El testigo explicó que al llegar a la vivienda ubicada sobre calle Guachipas se encontró con una escena que le resultó llamativa. Según describió, Figueroa salió con el niño en brazos, visiblemente alterado, mientras el menor lloraba de manera insistente. Ese momento, que se extendió entre 10 y 15 minutos, fue interpretado por Cornejo como una situación fuera de lo habitual.

De acuerdo a su relato, el acusado intentaba convencer al chico de que fuera al colegio, pero no lograba calmarlo. El llanto persistente y la actitud del adulto le generaron una percepción particular: dijo que lo notó nervioso, algo que no le había resultado común en situaciones anteriores.

El testigo remarcó que en otras oportunidades, cuando el niño no quería asistir a clases, el propio Figueroa resolvía la situación llevándolo él mismo. Sin embargo, esa mañana la insistencia para que se lo llevaran le pareció inusual. “Pensé que la mejor manera de ayudar era llevándome al chico”, sostuvo durante su declaración.

Otro de los aspectos que mencionó fue la vestimenta del imputado. Indicó que llevaba ropa formal, como pantalón de vestir y zapatos, junto con un buzo con capucha. Esa combinación le hizo suponer que tenía algún compromiso laboral, aunque en ese momento no le dio mayor importancia.

Con el correr de la jornada y tras conocerse la noticia de la muerte de Kvedaras, la situación adquirió otro significado para el testigo. Expresó que el impacto fue inmediato y profundo, y que no podía creer lo ocurrido en una casa que, hasta entonces, no le había generado señales de alarma de ese nivel.

En la misma audiencia también se incorporaron testimonios relevantes de los hijos de la pareja. Las declaraciones, que habían sido registradas previamente mediante un sistema especial para resguardar a los menores, se reprodujeron en la sala sin público, en el marco de las medidas de protección vigentes.

Además, prestaron declaración profesionales del Cuerpo de Investigadores Fiscales, quienes abordaron la situación emocional y el contexto en el que se encontraban los niños tras el hecho. Sus aportes fueron considerados relevantes para comprender el entorno familiar previo al episodio investigado.
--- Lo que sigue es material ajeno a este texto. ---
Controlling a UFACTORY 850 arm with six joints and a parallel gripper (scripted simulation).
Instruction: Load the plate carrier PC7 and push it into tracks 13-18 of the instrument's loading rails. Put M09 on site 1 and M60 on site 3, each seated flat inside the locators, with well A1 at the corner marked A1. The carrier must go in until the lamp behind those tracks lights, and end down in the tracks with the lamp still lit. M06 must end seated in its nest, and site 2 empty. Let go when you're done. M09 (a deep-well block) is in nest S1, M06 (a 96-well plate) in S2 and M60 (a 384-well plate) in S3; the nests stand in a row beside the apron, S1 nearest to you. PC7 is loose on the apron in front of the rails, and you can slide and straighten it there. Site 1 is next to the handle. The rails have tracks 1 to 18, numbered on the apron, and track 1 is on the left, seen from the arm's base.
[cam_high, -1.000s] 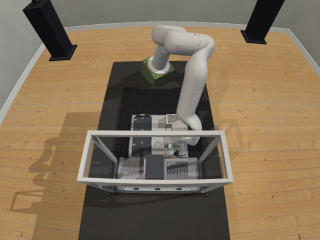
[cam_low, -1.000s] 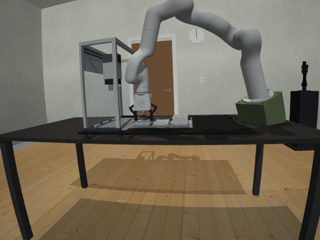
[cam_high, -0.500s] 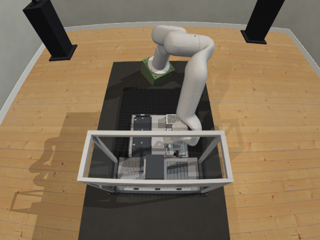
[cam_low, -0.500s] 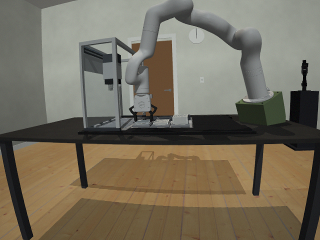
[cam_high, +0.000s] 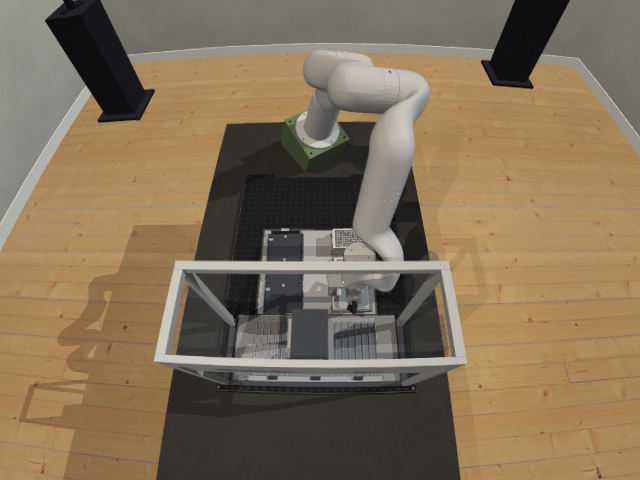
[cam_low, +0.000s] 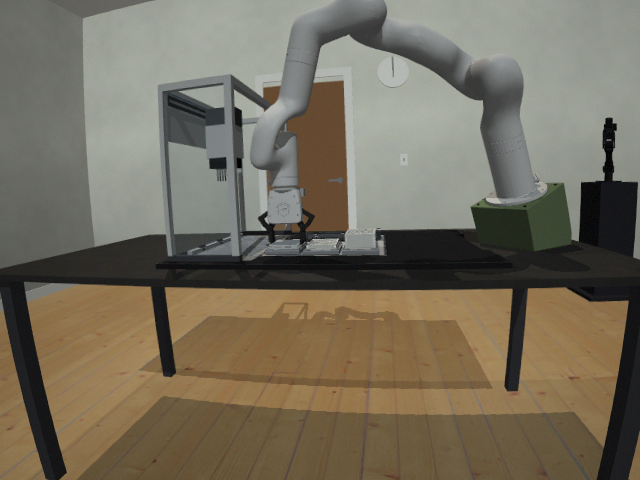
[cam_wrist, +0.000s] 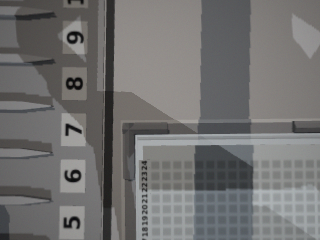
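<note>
Right now my hand is 20 mm above the nest s3. Round my hand: plate carrier PC7 (100 mm behind, 240 mm to the right, 10 mm below); nest s1 (220 mm behind, 20 mm below); nest S2 (110 mm behind, 10 mm to the left, 20 mm below).
</note>
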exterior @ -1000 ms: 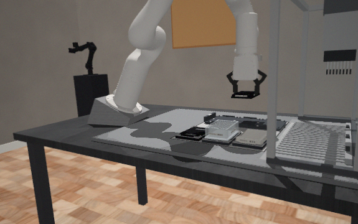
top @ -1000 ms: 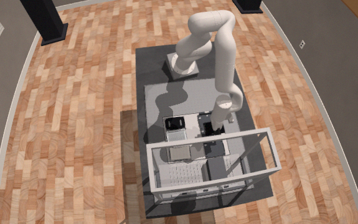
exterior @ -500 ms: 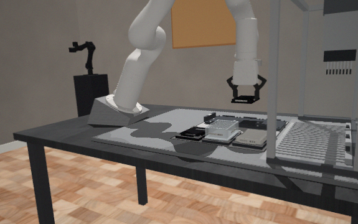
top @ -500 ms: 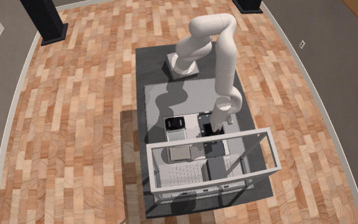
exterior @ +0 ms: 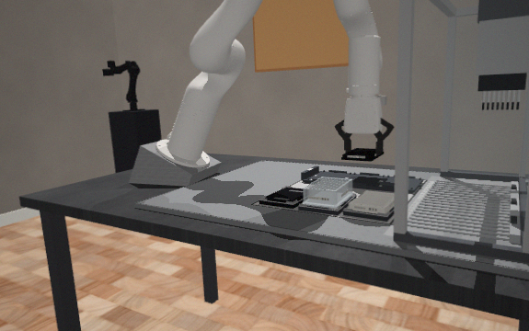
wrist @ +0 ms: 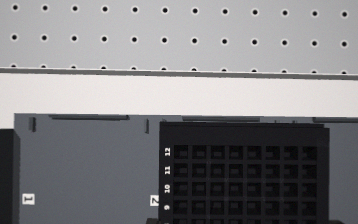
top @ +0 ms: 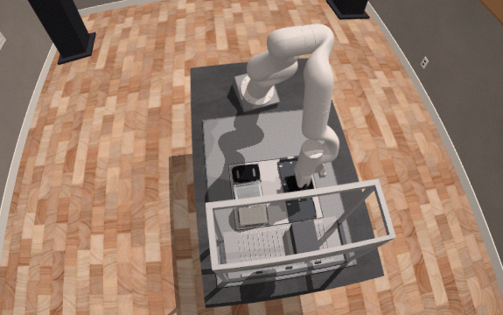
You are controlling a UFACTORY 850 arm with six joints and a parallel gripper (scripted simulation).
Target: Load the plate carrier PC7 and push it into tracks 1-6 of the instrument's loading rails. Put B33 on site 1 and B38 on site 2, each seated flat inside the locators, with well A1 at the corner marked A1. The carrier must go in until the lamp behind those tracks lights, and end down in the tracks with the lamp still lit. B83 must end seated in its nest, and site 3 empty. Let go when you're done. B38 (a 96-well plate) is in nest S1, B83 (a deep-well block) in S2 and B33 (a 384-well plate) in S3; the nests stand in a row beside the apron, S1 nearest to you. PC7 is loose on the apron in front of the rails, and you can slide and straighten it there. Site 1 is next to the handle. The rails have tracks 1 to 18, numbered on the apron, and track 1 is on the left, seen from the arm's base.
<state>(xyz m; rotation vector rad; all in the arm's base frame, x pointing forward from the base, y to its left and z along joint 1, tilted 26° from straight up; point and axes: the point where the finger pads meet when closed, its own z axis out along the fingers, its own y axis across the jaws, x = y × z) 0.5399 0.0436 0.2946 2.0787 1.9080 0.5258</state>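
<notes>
Now: the dark carrier PC7 1 cm behind my hand and 8 cm below it. The rest, counted from my hand: nest S1: 14 cm behind, 23 cm to the right, 9 cm below; then black 96-well plate B38: 1 cm below; then nest S3: 8 cm ahead, 24 cm to the right, 9 cm below.
</notes>
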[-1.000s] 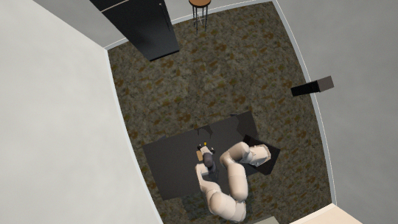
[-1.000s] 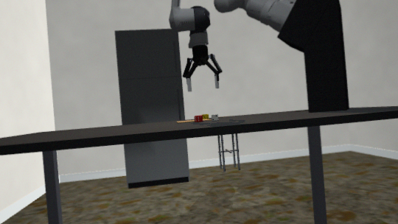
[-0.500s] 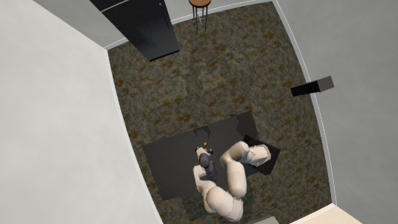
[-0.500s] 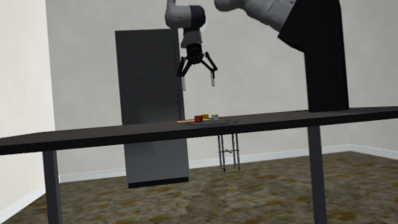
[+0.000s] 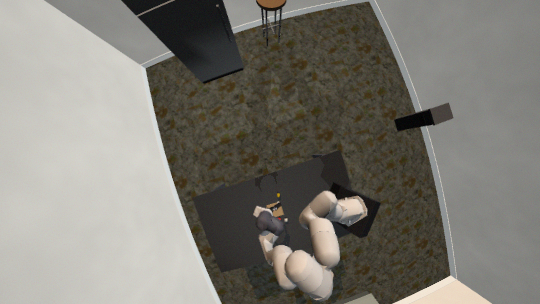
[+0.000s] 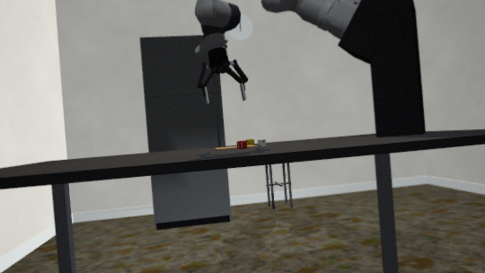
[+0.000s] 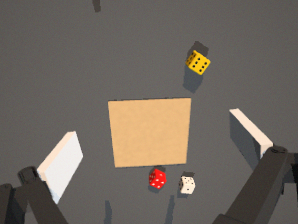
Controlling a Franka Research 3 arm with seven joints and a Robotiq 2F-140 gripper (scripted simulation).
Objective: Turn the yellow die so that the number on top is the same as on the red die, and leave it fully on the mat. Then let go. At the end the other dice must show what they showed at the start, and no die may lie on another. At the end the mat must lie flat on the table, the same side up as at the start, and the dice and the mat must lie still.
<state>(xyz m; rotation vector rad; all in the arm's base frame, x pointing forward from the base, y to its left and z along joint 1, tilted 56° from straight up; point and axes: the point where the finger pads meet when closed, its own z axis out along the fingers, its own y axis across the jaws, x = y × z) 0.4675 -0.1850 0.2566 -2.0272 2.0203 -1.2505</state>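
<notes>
Right now the yellow die is 8 cm behind my hand, 2 cm to the left of it and 17 cm below it. The rest, counted from my hand: white die: 2 cm ahead, 25 cm to the left, 17 cm below; red die: 7 cm ahead, 21 cm to the left, 17 cm below; tan mat: 4 cm ahead, 11 cm to the left, 18 cm below.
</notes>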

El proceso judicial avanza con la reconstrucción de lo ocurrido en la vivienda del barrio El Tipal, donde la fiscalía sostiene que la muerte de Kvedaras fue producto de una agresión directa en un contexto de violencia de género. Según esta hipótesis, la mujer falleció a raíz de una asfixia mecánica mixta, que combina estrangulamiento y sofocación.

La acusación ubica el hecho en un sector interno de la casa, específicamente en el área del antebaño, y descarta que se haya tratado de un accidente doméstico. En ese sentido, plantea que existió una secuencia de violencia que culminó con la muerte de la víctima.

Tras el episodio, siempre de acuerdo a la reconstrucción fiscal, Figueroa trasladó el cuerpo en su vehículo hasta un terreno perteneciente a su familia. Desde allí, habría enviado mensajes a allegados antes de ser encontrado con vida, con una herida en el cuello provocada con un arma blanca.

Por su parte, la defensa del imputado sostiene una versión distinta de los hechos. Argumenta que la muerte se produjo en medio de un forcejeo dentro del baño, cuando la mujer habría caído en la bañera. Según esa teoría, el fallecimiento se habría producido por un movimiento brusco compatible con un latigazo cervical, descartando la intención de matar.

El tribunal deberá evaluar ahora el conjunto de pruebas, testimonios y pericias incorporadas durante el debate para determinar qué versión se ajusta a lo ocurrido. En ese marco, declaraciones como la de Cornejo Colombres cobran relevancia, ya que aportan una mirada externa sobre el comportamiento del acusado en un momento clave.

El juicio continúa con la expectativa de nuevas exposiciones que permitan reconstruir con mayor precisión la secuencia de los hechos. Mientras tanto, el caso sigue generando atención por la gravedad de la acusación y por el impacto social que provocó desde el primer momento.